Among these initiatives, the pilot program for digital therapeutics in cognitive rehabilitation will deploy professional screening tools and digital therapeutic facilities in selected healthcare institutions—specifically, medical institutions with specialties in geriatrics, neurology, and psychiatry, as well as primary healthcare institutions engaged in building cognitive impairment-friendly communities. This program aims to provide professional screening, follow-up, and digital therapeutic services to individuals identified with cognitive decline or impairment during the 2022 pilot screening for cognitive disorders.


Meanwhile, Hainan will provide intervention services to a subset of individuals with cognitive decline or cognitive impairment identified during the 2022 pilot program for cognitive disorder screening among the elderly, based on the principles of “voluntary participation, informed consent, and free of charge.” The annual service capacity is estimated at 20,000 individuals. Medical and health institutions implementing the project will deliver professional screening and follow-up services. For those willing to receive treatment, interventions or digital therapeutics will be administered. Individuals requiring pharmacological intervention or treatment will be referred into the standard medical care system of healthcare institutions for routine diagnosis and treatment.


By implementing this project, we aim to promote the application of digital therapeutics in the rehabilitation of cognitive impairment among the elderly, establish a provincial monitoring and management network for cognitive impairment in older adults, and advance the development of health databases for the elderly. Through the creation of dementia-friendly communities, we will implement early community-based prevention and intervention strategies for cognitive impairment, slow its progression, and tangibly improve the quality of life for this elderly population.

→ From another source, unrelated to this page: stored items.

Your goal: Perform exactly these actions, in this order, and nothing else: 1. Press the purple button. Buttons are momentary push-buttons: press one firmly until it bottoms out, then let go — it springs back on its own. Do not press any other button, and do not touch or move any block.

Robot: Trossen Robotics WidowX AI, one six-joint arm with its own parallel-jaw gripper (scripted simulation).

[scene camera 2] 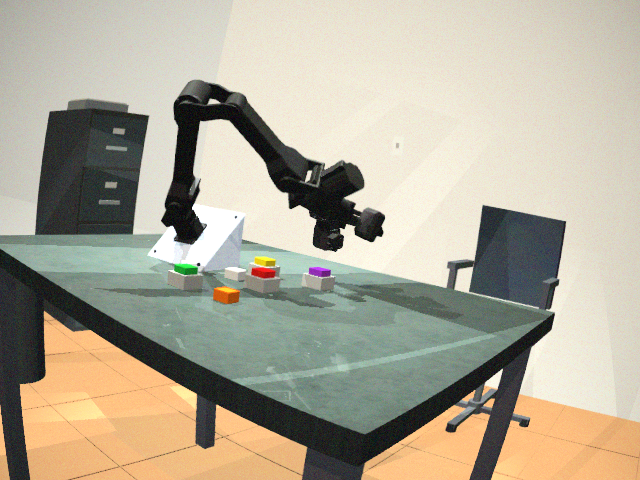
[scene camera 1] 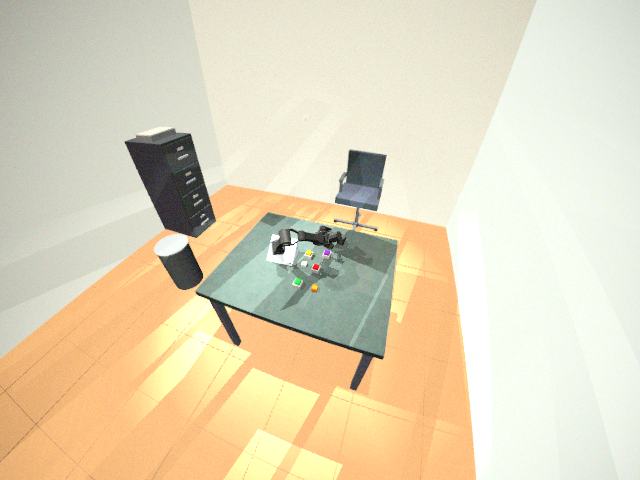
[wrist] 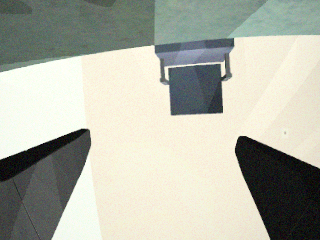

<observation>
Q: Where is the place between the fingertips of the gripper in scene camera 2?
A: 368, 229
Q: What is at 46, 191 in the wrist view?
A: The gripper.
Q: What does the gripper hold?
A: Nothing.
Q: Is the gripper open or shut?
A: Open.
</observation>
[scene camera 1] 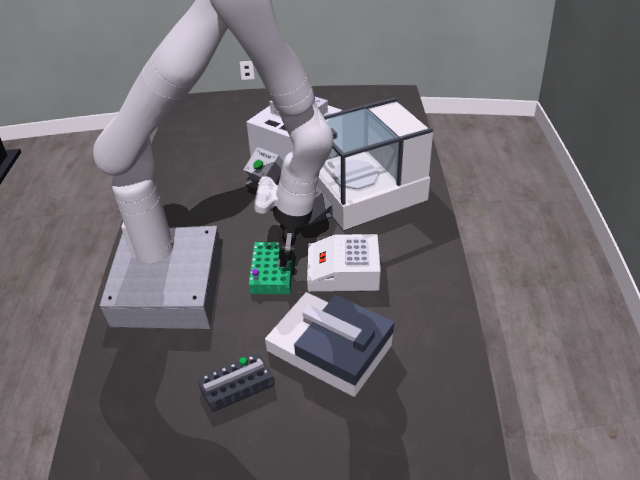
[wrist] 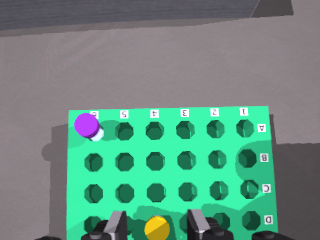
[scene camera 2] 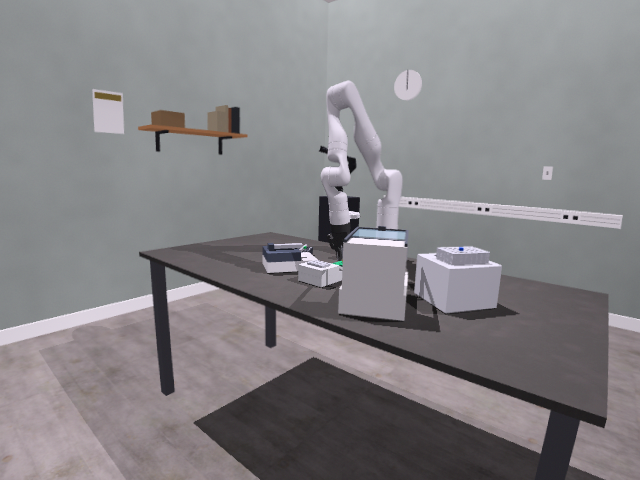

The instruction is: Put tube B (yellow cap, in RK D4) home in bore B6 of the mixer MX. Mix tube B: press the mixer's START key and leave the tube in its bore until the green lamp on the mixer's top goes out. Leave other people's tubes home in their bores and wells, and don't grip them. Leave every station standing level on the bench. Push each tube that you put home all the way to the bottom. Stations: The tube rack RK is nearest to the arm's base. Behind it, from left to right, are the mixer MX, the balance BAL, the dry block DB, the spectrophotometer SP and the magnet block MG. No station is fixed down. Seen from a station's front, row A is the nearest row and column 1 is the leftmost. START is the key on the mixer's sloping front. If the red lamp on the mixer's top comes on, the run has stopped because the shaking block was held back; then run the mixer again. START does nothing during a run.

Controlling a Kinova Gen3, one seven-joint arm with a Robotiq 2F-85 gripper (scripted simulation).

Path:
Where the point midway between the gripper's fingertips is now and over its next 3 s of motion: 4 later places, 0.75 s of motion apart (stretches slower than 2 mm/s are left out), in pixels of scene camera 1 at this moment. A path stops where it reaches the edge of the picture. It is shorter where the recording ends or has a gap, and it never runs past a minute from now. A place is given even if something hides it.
My gripper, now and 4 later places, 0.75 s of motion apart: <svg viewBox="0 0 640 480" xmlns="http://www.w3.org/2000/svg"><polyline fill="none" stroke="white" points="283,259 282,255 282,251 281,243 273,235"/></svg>

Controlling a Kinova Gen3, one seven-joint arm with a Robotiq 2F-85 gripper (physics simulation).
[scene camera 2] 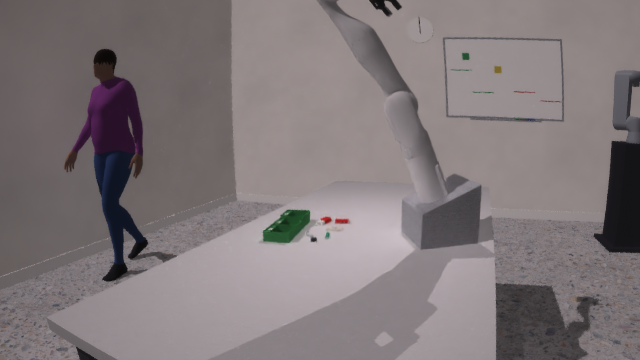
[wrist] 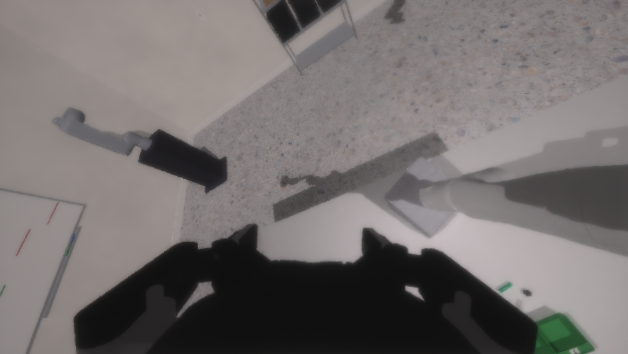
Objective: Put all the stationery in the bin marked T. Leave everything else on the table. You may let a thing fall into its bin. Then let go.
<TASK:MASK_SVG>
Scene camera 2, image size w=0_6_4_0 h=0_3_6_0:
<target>green divided tray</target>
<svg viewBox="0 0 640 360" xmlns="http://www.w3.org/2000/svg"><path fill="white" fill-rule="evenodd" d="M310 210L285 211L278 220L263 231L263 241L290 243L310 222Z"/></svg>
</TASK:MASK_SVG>
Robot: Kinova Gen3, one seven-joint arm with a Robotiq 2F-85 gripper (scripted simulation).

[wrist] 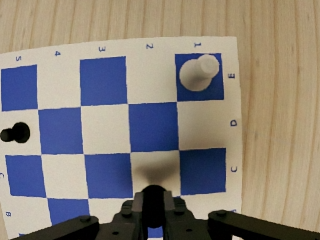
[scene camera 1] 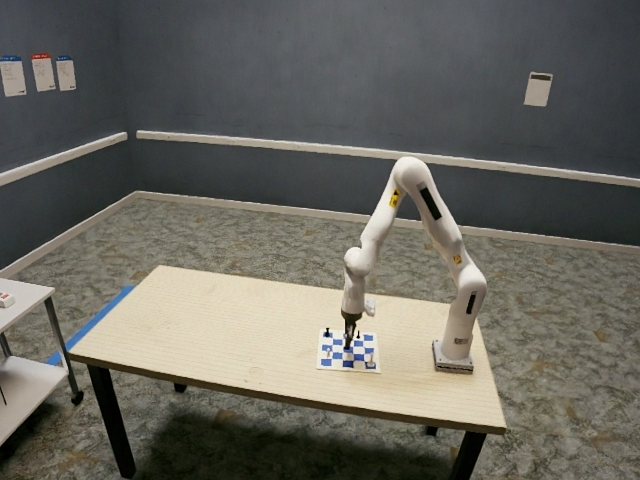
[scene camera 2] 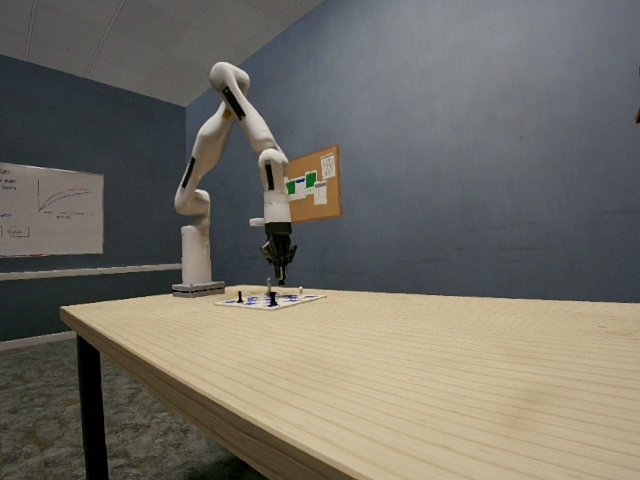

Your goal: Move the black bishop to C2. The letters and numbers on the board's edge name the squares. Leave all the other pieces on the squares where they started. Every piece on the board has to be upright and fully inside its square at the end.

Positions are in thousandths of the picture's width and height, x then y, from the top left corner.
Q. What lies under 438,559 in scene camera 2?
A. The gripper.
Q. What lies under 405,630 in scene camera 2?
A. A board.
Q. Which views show the board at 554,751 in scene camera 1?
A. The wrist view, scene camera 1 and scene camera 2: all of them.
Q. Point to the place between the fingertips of the gripper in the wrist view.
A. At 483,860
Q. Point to a white piece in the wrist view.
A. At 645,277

Cognitive Impairment Screening and Intervention: Digital Technology Holds Great Promise


An examination of regions in China with distinctive approaches to cognitive impairment screening reveals that these representative areas invariably rely on digital technologies, including digital therapeutics and brain science, as their foundational support. This is because digital technology can significantly lower the skill requirements for primary care screening personnel, improve adherence to screening protocols, and thereby substantially enhance screening efficiency.

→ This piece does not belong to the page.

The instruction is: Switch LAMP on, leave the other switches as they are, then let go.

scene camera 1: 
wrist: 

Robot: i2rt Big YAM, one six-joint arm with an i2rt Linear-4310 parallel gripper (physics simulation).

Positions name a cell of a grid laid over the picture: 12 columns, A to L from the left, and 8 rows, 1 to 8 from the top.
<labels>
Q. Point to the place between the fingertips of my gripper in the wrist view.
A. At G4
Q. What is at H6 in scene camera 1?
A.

According to VCBeat, digital technologies had not been introduced in a previous screening pilot program in a certain region, resulting in prolonged training periods for primary healthcare workers and limited proficiency. In traditional screening approaches, primary healthcare workers were required to administer questionnaire surveys to elderly individuals using standardized scales, with each session lasting at least 30 minutes, leading to extremely poor compliance. After the introduction of digital technologies in the locality, similar population-wide screenings could be completed in just 3–5 minutes, significantly improving both efficiency and quality.

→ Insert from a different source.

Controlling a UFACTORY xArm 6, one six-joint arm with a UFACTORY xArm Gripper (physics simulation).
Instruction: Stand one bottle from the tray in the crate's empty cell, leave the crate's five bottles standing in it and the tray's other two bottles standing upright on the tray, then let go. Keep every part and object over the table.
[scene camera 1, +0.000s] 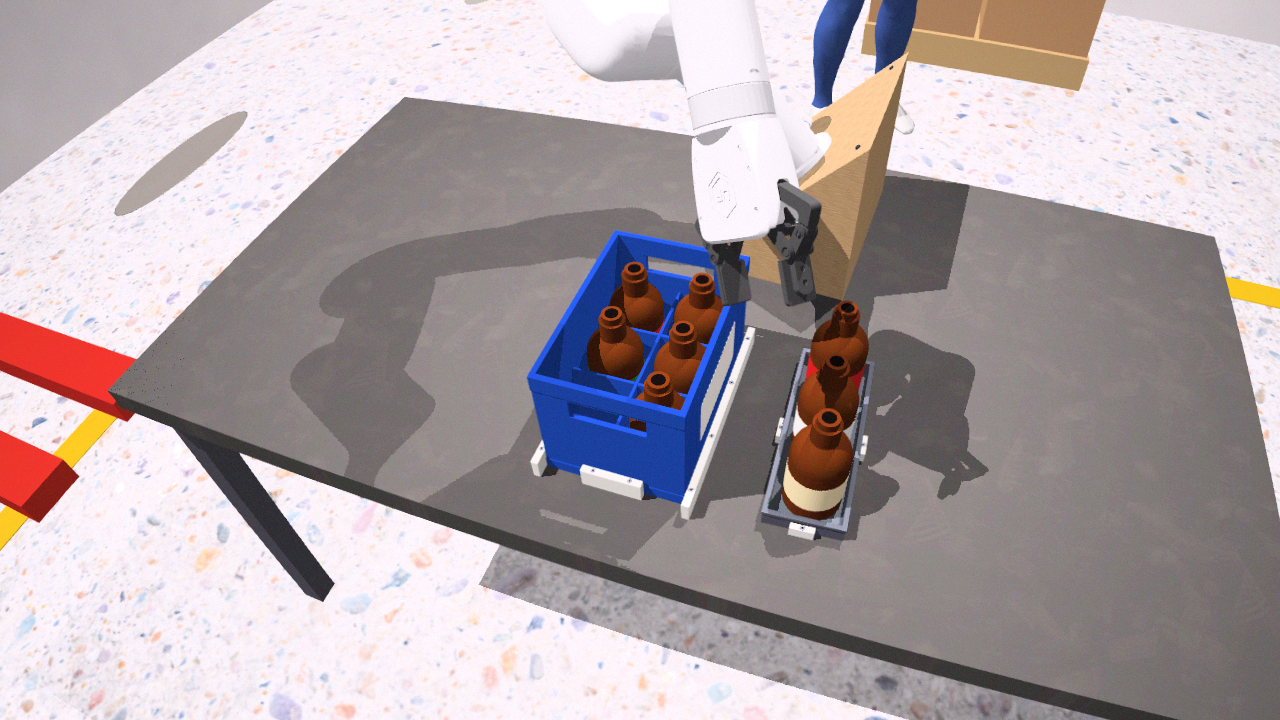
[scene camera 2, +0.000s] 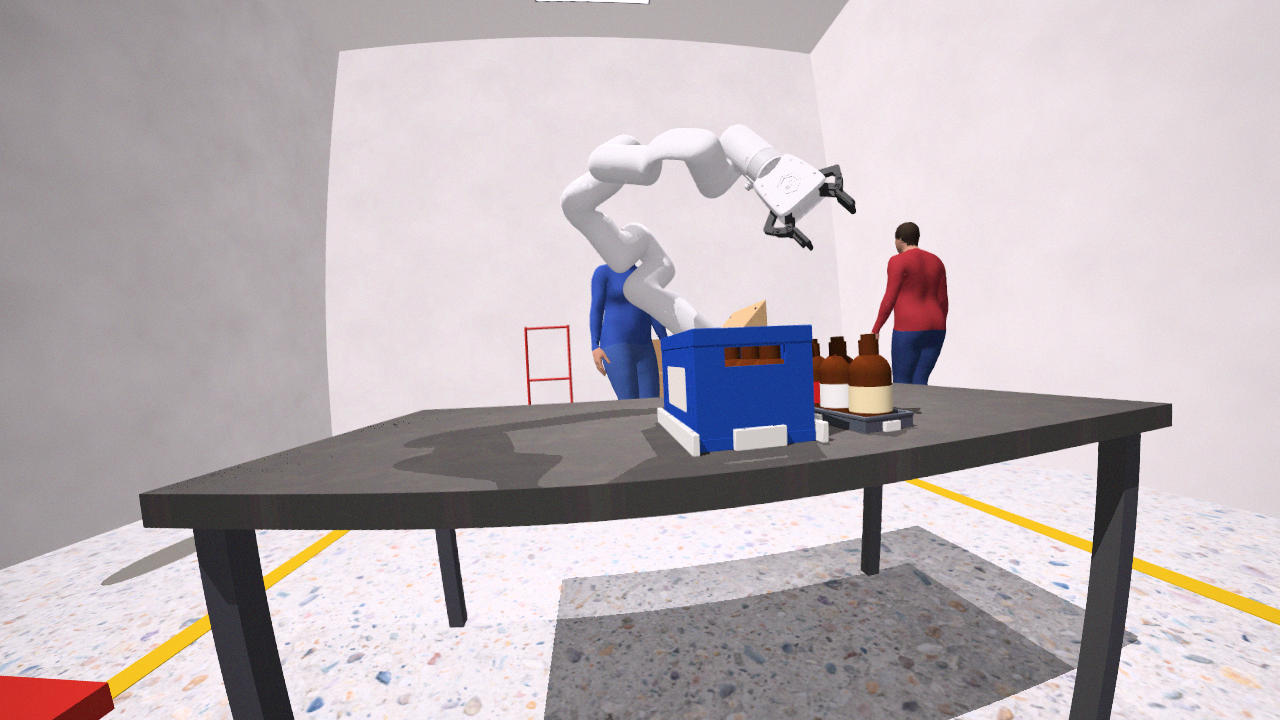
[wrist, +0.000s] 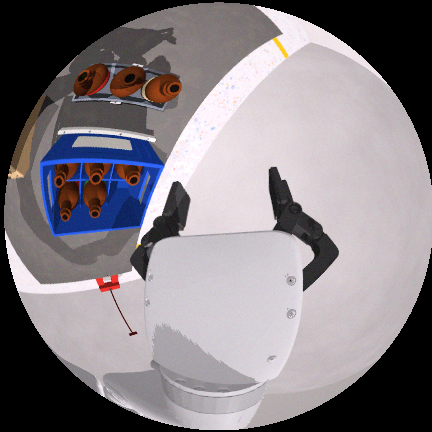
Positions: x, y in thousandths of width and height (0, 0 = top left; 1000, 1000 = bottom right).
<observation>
I see my gripper (scene camera 1: 600, 422), a white-label bottle (scene camera 1: 650, 538) and a cream-label bottle (scene camera 1: 641, 635).
The cream-label bottle shows as well in scene camera 2 (scene camera 2: 679, 522) and in the wrist view (wrist: 381, 203). My gripper also shows in scene camera 2 (scene camera 2: 650, 317) and in the wrist view (wrist: 520, 422).
</observation>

Meanwhile, digital technology also holds significant importance in the intervention of cognitive impairment. Given the scarcity of existing medical resources for cognitive impairment and the limitations and shortcomings of pharmacological interventions, digital technology can provide standardized services and expand service accessibility, thereby reducing the development cycle that would originally take more than a decade to just two to three years. This undoubtedly creates a win-win situation for all stakeholders.